* [Task to carry out] In the material below, transcribe every line from the first through the line holding "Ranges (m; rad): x", exactly, and stop after that line.
(Records supplied Opens)
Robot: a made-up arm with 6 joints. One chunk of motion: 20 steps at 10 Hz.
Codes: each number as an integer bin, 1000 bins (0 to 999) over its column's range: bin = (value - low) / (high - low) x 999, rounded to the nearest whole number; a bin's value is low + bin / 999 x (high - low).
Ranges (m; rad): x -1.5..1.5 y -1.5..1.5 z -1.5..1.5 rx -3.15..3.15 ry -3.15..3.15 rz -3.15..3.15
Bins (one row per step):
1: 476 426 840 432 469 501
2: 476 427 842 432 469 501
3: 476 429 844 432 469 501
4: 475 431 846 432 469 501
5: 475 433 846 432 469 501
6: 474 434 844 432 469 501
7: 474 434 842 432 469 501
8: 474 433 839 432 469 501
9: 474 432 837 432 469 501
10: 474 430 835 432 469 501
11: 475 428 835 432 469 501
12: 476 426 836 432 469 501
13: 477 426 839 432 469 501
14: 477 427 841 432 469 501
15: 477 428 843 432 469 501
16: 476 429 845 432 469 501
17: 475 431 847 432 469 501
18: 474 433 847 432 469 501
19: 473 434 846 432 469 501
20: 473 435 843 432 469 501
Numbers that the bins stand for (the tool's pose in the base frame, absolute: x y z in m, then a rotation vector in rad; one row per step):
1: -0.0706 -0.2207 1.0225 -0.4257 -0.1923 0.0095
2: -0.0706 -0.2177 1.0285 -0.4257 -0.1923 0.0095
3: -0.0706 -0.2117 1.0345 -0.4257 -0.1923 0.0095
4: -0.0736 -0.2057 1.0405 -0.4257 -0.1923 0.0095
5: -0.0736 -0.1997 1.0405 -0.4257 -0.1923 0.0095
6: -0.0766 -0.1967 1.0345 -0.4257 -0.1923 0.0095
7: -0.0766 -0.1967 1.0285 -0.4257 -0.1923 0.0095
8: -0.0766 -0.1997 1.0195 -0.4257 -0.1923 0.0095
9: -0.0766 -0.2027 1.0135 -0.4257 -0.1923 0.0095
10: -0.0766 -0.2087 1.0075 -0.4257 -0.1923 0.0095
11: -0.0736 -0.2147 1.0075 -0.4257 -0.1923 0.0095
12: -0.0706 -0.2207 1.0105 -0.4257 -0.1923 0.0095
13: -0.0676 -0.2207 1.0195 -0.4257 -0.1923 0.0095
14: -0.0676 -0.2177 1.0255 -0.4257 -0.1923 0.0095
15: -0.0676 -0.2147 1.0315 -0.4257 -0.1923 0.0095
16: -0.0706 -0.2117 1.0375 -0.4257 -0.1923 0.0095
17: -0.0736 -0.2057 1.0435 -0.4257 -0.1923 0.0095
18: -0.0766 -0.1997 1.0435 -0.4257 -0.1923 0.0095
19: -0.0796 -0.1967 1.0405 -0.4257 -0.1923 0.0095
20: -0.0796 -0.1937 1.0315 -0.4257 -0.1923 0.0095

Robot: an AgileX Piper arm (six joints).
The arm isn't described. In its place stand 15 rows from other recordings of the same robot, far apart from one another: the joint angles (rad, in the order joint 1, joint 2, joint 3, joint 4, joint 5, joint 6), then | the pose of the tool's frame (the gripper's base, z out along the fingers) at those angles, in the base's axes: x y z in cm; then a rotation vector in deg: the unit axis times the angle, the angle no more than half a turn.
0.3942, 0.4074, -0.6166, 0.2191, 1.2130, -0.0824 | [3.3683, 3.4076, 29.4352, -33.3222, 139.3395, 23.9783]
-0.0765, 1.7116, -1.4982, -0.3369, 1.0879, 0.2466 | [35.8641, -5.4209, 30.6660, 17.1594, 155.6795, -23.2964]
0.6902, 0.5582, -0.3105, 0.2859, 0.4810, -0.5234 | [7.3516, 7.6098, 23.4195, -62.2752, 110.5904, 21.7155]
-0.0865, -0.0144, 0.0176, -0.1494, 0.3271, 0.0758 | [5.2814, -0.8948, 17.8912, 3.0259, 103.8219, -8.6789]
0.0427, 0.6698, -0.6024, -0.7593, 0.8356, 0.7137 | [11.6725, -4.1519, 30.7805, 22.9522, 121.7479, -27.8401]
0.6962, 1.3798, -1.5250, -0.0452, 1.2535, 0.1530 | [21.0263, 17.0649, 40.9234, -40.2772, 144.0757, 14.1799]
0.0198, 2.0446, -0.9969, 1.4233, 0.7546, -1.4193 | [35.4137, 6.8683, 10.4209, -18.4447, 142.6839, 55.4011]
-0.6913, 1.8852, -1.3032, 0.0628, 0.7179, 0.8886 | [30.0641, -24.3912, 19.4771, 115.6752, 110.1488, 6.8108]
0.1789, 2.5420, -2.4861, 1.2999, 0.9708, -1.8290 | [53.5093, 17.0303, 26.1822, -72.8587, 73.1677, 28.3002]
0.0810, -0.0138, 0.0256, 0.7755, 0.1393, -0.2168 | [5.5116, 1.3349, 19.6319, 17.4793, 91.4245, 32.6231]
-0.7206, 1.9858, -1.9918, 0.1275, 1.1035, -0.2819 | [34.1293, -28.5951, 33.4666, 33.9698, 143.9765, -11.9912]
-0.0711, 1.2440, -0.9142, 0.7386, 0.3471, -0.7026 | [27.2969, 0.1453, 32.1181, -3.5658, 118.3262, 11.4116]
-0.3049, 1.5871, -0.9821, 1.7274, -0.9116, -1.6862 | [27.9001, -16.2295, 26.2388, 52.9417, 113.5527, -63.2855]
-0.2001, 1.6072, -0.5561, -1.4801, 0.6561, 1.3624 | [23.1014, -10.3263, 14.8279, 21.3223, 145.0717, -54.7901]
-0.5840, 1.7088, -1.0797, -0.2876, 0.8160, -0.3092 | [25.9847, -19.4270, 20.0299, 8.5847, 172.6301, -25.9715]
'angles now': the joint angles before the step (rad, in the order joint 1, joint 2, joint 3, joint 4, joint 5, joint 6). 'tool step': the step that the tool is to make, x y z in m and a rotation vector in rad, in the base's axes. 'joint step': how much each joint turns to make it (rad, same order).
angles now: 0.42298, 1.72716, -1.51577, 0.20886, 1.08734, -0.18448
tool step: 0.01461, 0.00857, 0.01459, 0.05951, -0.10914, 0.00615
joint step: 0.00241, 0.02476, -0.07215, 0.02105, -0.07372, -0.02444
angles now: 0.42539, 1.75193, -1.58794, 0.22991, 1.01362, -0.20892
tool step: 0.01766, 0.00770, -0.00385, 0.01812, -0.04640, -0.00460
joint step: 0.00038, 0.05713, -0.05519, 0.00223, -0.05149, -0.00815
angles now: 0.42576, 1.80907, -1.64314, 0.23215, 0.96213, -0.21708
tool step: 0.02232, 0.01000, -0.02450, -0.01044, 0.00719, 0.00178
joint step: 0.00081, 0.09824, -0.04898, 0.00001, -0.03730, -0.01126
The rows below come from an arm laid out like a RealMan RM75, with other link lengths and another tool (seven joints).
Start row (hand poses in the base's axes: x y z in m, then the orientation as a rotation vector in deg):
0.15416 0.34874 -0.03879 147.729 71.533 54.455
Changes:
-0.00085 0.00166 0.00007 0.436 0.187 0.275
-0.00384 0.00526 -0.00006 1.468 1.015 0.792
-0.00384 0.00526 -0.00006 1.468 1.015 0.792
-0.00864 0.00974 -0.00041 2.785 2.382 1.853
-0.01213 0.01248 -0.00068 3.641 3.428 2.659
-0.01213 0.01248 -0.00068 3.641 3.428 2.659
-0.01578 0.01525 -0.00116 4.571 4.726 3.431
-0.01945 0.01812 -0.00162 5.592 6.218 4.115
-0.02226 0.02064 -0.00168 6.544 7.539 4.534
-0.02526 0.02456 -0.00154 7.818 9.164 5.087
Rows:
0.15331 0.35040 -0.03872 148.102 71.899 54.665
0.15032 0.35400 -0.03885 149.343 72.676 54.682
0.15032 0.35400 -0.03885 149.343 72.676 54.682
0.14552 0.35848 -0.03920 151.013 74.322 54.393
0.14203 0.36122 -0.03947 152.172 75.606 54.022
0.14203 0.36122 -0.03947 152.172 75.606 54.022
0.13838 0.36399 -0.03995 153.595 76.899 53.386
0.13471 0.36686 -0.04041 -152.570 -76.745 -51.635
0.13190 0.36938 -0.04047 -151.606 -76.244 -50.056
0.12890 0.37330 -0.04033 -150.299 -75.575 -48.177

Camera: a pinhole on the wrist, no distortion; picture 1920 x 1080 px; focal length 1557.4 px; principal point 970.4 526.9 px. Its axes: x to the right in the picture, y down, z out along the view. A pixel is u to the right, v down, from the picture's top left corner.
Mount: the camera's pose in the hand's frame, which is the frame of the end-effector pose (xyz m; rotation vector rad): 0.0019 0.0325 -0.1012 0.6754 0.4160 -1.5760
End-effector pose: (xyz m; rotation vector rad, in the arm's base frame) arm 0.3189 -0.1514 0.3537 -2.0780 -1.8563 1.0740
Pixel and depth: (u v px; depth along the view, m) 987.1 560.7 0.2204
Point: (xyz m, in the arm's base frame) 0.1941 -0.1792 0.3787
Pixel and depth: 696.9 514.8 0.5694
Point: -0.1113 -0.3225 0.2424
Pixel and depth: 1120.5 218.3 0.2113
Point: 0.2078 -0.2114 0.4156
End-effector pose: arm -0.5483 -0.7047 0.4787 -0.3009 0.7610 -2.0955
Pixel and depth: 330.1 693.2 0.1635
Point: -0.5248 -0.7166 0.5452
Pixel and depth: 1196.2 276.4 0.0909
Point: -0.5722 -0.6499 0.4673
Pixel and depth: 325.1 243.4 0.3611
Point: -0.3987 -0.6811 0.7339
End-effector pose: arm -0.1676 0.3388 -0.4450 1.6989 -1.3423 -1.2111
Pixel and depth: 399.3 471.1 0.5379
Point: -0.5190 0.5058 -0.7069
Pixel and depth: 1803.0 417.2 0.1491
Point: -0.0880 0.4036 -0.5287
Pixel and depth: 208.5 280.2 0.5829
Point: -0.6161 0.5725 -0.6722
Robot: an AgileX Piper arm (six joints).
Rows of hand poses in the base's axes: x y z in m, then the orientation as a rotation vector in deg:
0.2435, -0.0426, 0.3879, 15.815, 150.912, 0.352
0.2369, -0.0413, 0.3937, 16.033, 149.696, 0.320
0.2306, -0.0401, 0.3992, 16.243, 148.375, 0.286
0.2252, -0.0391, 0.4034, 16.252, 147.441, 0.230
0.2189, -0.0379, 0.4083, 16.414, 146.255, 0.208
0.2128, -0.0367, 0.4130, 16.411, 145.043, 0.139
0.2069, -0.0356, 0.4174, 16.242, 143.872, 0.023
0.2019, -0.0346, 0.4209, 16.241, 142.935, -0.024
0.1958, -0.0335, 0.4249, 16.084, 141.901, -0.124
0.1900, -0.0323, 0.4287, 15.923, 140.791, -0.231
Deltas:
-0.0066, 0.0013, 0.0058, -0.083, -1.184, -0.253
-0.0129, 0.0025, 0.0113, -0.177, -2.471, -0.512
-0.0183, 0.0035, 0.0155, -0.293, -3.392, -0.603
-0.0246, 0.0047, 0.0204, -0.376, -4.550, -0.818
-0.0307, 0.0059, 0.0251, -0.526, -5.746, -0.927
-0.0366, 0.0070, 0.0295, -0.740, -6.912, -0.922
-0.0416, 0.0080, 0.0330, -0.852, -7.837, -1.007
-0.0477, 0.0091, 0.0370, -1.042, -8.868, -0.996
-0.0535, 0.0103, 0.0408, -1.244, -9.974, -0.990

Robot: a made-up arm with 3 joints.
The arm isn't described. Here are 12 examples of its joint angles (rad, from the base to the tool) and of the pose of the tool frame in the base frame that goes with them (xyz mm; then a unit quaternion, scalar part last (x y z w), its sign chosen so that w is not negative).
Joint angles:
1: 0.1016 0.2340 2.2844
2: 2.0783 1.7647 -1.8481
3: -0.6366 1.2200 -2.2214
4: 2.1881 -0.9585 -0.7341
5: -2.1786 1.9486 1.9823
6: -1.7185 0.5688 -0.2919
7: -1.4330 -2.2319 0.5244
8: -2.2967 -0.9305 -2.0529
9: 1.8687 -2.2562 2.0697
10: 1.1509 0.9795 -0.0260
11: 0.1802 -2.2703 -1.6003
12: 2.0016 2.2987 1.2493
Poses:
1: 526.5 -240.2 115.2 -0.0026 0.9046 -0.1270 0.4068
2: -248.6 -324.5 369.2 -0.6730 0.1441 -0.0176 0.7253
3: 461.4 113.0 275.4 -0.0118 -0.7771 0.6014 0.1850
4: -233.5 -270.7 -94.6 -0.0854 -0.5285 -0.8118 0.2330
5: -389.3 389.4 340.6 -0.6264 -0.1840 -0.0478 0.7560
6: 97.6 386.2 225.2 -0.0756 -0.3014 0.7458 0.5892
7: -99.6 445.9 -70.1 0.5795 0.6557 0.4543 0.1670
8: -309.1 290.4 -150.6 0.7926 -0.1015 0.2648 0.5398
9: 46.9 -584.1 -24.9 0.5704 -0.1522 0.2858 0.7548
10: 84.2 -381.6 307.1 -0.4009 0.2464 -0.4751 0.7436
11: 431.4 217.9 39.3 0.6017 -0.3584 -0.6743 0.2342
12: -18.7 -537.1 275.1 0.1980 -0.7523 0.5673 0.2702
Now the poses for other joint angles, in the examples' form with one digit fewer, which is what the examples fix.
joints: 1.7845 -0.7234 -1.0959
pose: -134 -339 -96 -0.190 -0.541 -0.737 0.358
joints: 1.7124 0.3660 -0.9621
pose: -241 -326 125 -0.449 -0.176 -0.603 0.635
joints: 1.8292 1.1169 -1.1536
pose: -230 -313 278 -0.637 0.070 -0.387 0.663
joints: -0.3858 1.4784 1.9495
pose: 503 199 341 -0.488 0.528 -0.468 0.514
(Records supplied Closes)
* [Answer section]
Robot: a made-up arm with 6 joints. One chunk of motion: 20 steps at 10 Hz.
Codes: each number as an integer bin, 1000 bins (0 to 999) over its column's range: bin = (value - low) / (high - low) x 999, rounded to the nearest whole number; a bin's value is low + bin / 999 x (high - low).
Ranges (m; rad): x -1.5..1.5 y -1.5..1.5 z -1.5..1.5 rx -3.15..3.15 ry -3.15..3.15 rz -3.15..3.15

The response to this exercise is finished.